■ HOW TO COMPLETE THIS TASK
Would you restate each line of the data below word for word, without its pictures?

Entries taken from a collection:

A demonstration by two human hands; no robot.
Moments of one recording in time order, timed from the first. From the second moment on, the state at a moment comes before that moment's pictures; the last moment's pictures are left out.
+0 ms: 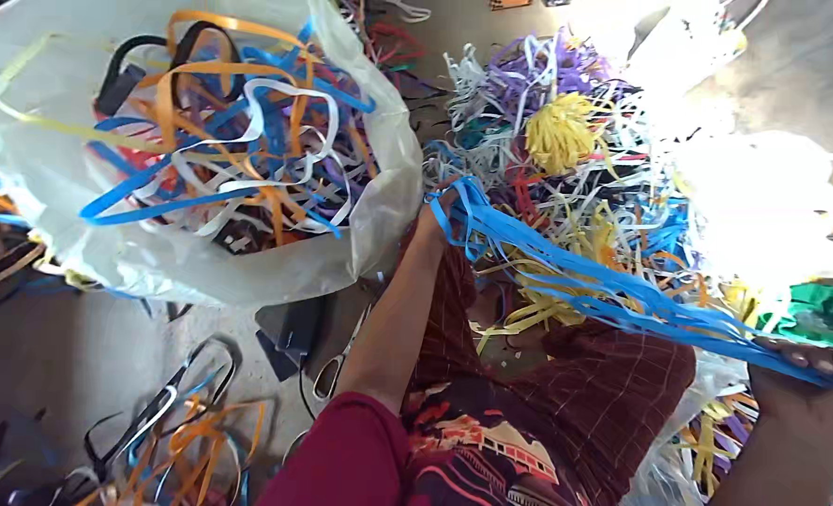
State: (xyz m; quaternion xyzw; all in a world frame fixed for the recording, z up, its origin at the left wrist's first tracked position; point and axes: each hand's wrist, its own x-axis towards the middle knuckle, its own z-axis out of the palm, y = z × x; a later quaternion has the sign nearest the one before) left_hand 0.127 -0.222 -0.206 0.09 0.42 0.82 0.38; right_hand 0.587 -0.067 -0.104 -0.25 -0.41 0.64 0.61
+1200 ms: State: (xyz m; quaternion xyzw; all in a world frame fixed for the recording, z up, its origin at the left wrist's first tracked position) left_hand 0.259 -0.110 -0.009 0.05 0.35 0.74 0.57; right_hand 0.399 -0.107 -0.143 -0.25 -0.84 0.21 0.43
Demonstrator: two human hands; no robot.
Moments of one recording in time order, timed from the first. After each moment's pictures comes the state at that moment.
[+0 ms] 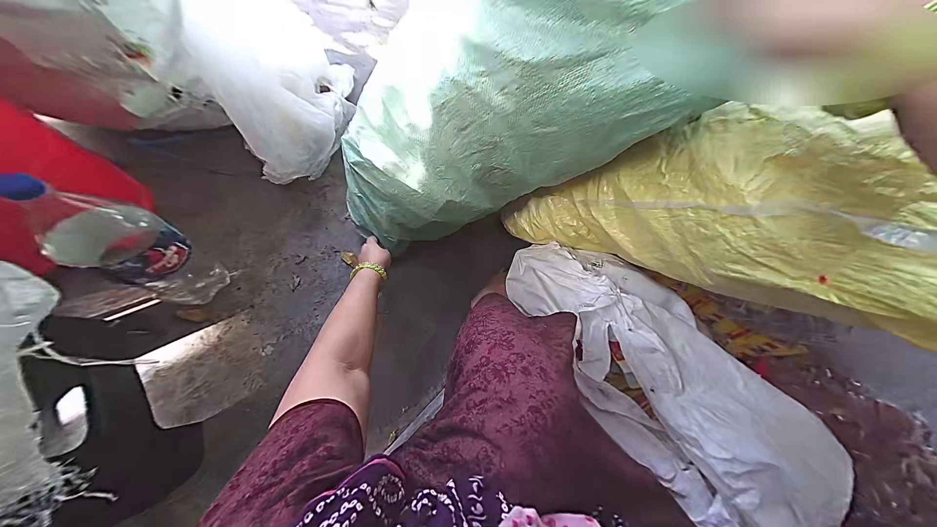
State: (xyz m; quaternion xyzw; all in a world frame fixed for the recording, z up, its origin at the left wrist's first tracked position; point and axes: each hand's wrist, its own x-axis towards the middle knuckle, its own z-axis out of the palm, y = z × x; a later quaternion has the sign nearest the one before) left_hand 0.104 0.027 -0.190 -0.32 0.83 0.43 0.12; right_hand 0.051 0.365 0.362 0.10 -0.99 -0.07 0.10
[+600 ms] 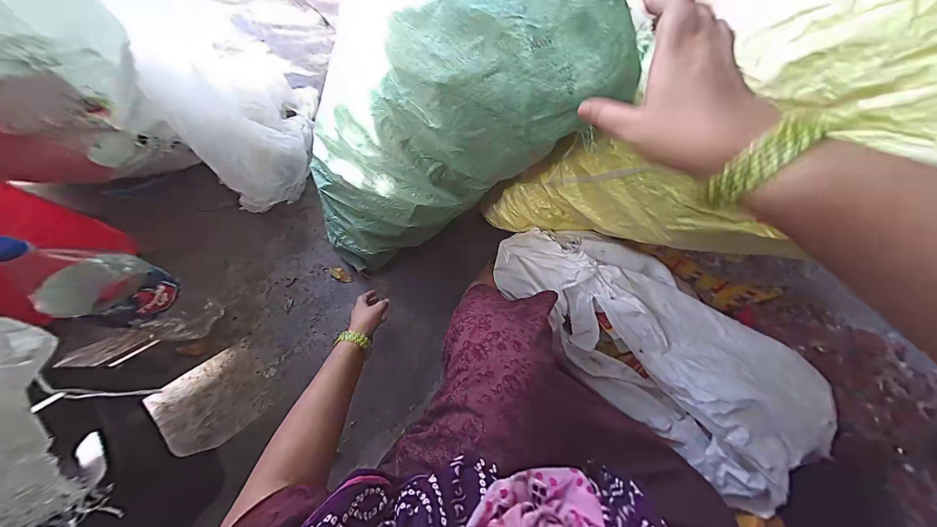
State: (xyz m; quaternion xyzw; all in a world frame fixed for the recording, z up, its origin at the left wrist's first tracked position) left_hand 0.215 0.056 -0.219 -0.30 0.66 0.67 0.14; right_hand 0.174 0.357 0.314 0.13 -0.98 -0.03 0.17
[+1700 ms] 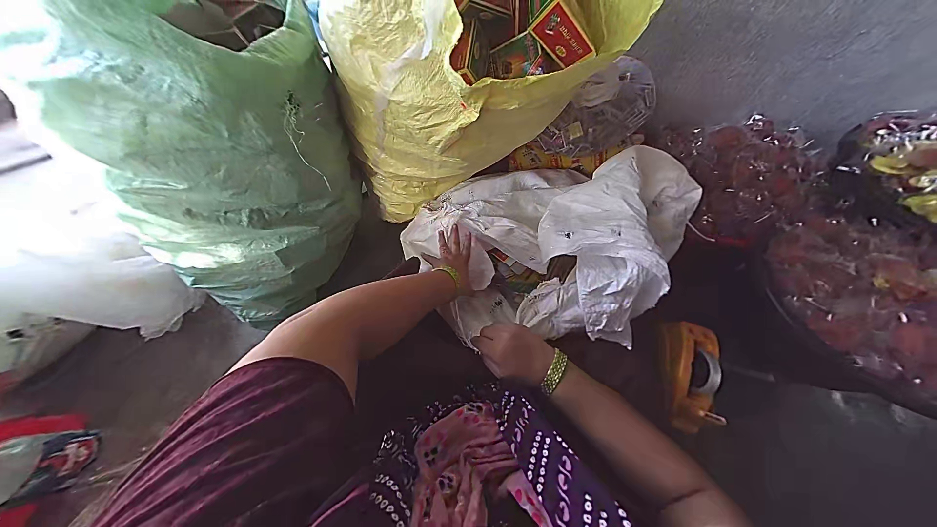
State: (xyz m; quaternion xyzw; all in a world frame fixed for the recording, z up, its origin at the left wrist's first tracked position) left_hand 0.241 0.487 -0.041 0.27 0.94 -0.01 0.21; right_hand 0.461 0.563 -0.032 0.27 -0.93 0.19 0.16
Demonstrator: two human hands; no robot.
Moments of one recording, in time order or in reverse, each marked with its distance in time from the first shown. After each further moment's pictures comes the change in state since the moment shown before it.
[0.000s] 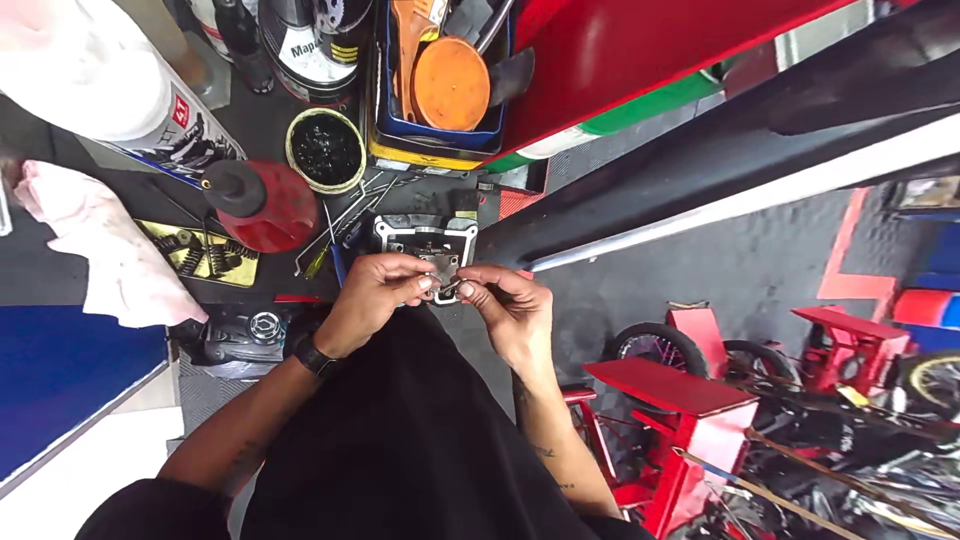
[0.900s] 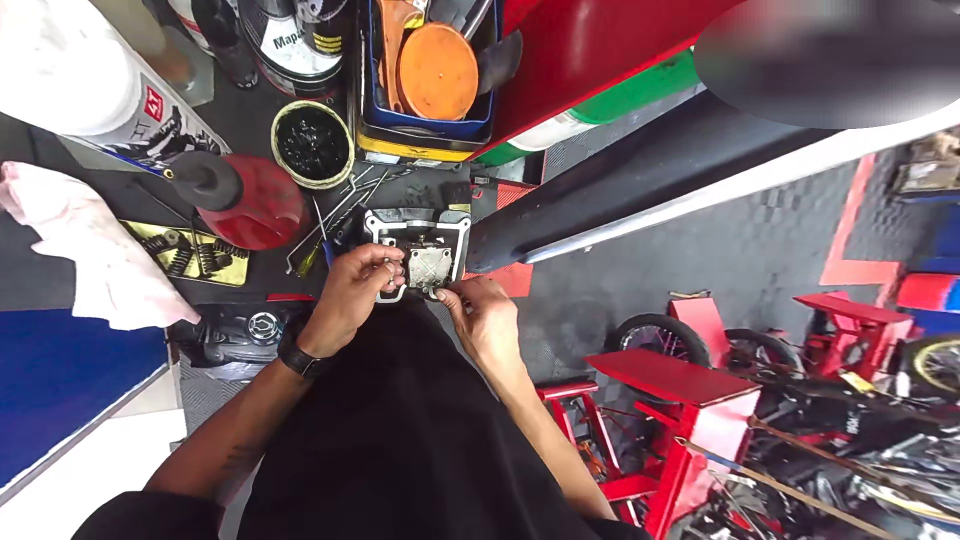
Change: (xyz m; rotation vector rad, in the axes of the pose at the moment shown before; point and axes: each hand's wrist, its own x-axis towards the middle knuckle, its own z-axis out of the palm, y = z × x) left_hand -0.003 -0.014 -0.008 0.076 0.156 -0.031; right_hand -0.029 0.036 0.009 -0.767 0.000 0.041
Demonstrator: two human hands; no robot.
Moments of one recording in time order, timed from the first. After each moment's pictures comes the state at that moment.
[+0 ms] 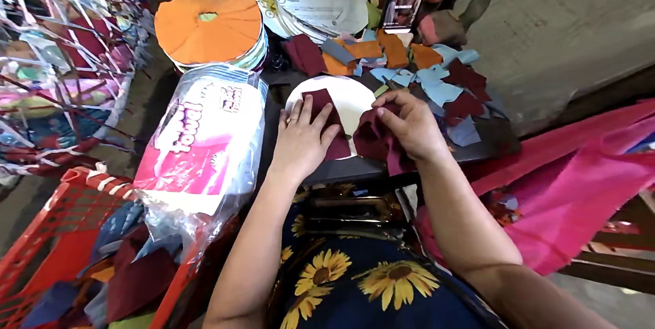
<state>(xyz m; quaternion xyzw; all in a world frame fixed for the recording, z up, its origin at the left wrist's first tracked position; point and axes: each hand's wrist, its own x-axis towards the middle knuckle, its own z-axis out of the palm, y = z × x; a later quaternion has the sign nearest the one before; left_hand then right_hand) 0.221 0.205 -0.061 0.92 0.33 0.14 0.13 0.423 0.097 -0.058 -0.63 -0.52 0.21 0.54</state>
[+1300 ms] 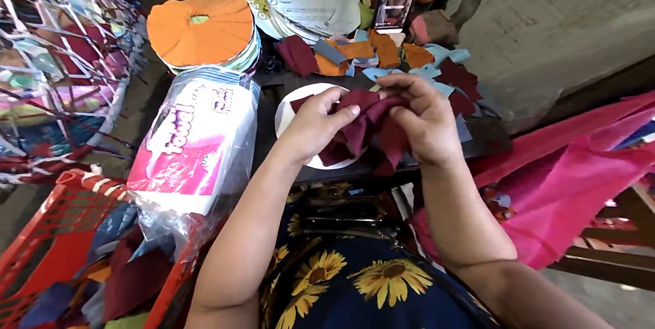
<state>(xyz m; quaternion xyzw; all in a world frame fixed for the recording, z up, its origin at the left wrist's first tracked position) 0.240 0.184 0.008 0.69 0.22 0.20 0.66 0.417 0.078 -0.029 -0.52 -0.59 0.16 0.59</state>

■ ANSWER BELOW
A demonstration by two human hands; no robot.
Moments of one recording in time order, timed from the first. From the second moment on, the state at a moment comes before that moment's pictures; the last moment's pictures are left out.
+0 ms: 
State: (xyz m; quaternion xyzw; all in a world frame fixed for the recording, z up, its origin at the left wrist's first tracked position; point and axes: each hand's wrist, its own x-axis towards the middle knuckle, its own z-axis out of the palm, y = z × x; a later quaternion has the sign nearest the one before) left_hand 0.127 -0.222 -0.206 0.09 0.42 0.82 0.38; right_hand 0.587 -0.067 -0.104 -0.25 -0.41 0.64 0.61
+1200 ms: State: (xyz m; quaternion xyzw; all in a world frame fixed for the recording, z up, its origin at the left wrist's first tracked position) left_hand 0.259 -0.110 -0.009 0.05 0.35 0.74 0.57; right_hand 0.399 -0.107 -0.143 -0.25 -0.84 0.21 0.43
Demonstrator: two human hands; no robot.
Moments of one recording in time order, timed from the first. After each moment's pictures comes the state at that moment.
[+0 ms] 
State: (xyz m; quaternion xyzw; all in a world frame fixed for the recording, z up, its origin at the left wrist's first tracked position; point and axes: each hand's wrist, its own x-axis towards the middle knuckle, its own z-axis out of the palm, y = z × x; a later quaternion has the sign nearest the one before) left_hand 0.104 0.027 -0.190 -0.32 0.83 0.43 0.12; right_hand 0.051 0.365 0.362 0.10 -0.99 -0.07 0.10
[+600 ms] 
State: (xyz m; quaternion xyzw; all in a world frame fixed for the recording, z up, its origin at the left wrist's first tracked position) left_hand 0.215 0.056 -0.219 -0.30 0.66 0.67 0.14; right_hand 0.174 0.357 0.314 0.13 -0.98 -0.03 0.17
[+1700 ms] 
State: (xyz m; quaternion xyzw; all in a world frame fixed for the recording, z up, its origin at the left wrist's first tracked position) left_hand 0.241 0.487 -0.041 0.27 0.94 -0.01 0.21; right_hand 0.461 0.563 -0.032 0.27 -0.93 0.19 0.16
Demonstrator: two human hands; no robot.
Moments of one recording, in time order or in reverse, each marked with its distance in time from the first shown. After each further moment's pictures comes the change in state since the moment shown before it.
[0.000s] 
[0.900s] 
Change: (xyz m; rotation vector rad, in the axes of the pose at the moment shown before; point and axes: each hand's wrist, its own x-axis towards the middle knuckle, its own z-axis out of the palm, y = z × x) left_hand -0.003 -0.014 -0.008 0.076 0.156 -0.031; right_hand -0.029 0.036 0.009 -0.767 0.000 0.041
Demonstrator: two human hands; no robot.
Moments of one recording in time order, timed from the first. After each moment's pictures comes the state at that moment.
[+0 ms] 
<state>(xyz m; quaternion xyzw; all in a world frame fixed for the recording, z up, its origin at the left wrist's first tracked position; point and axes: each hand's wrist, its own x-axis towards the middle knuckle, its own z-axis out of the palm, y = z × x; a later quaternion has the sign nearest the one before; left_hand then right_hand) 0.221 0.205 -0.061 0.92 0.33 0.14 0.13 0.423 0.097 -0.058 -0.63 -0.52 0.21 0.54</state>
[+1300 ms] 
<state>(xyz m; quaternion xyzw; all in a world frame fixed for the recording, z up, its origin at the left wrist's first tracked position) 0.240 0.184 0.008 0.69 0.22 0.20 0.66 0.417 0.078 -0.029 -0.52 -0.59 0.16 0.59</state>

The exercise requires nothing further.